TRY IT:
Copy out the listing below exactly, please, and skip any pictures.

RECORDED INFORMATION:

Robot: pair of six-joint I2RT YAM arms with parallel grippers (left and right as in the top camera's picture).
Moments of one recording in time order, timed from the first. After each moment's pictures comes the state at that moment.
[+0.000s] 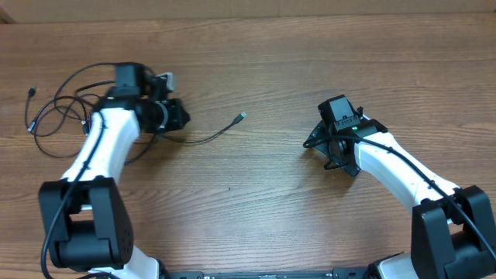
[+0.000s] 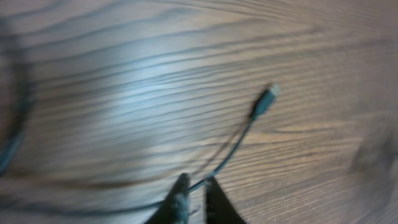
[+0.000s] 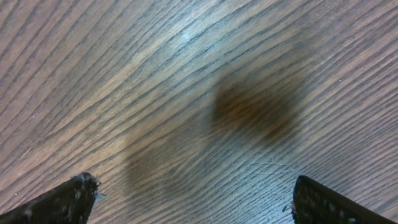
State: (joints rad) left arm 0.01 1.75 1.20 -0.60 0.43 -0.11; right arm 0.32 1.64 0.97 -0.67 0.16 0.98
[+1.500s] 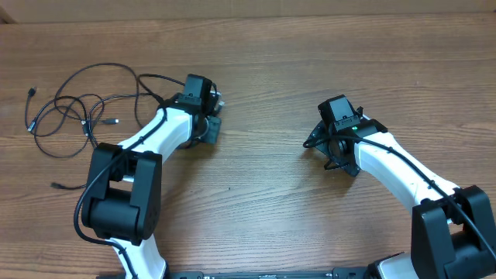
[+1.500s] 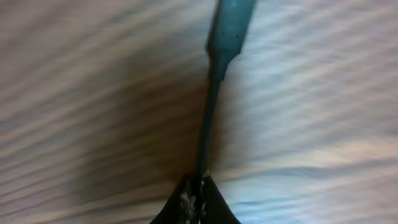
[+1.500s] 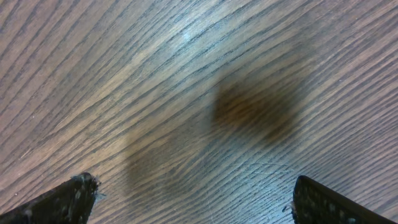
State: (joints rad) left arm -0.23 1.94 1.19 -0.52 -0.05 -0.02; right arm 0.32 1.64 0.97 -0.67 0.16 0.98
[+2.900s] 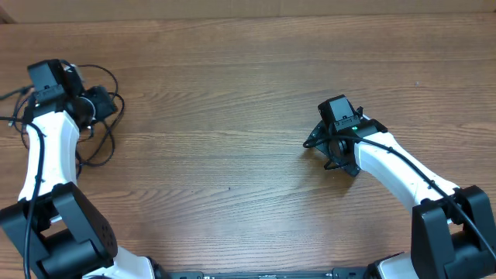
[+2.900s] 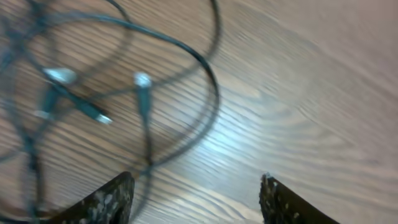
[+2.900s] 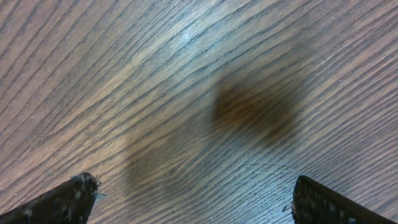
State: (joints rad) left arm 0.38 1.74 1.32 -0.62 0.16 -0.18; right arm 0.32 1.64 0.97 -0.67 0.16 0.98
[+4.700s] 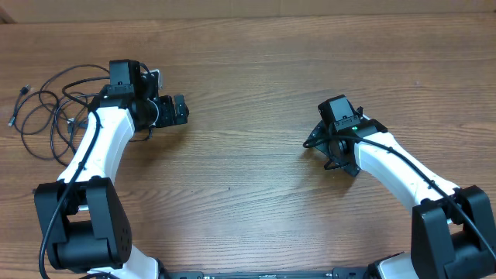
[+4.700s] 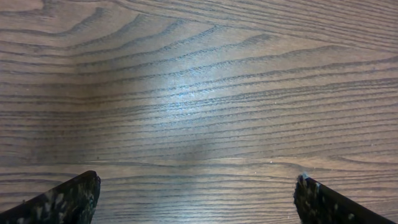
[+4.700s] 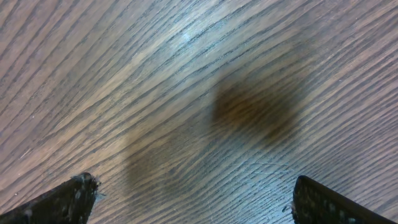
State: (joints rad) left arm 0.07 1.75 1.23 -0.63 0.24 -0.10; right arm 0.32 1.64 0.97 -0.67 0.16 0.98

YOUR SOLUTION:
Robot: pair of six-joint I2RT YAM arms with parallel grippers (left and right as in the top camera's picture).
Moments of one recording in time order, timed from the first. After each moment's pictures comes the state at that moment.
[+0.000s] 
[+0.000s] 
[+0.000s] 
State: (joints rad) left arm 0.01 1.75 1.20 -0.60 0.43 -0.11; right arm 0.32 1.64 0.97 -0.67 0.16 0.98
[+1.500s] 
[+1.500s] 
[+1.500s] 
State: (joints rad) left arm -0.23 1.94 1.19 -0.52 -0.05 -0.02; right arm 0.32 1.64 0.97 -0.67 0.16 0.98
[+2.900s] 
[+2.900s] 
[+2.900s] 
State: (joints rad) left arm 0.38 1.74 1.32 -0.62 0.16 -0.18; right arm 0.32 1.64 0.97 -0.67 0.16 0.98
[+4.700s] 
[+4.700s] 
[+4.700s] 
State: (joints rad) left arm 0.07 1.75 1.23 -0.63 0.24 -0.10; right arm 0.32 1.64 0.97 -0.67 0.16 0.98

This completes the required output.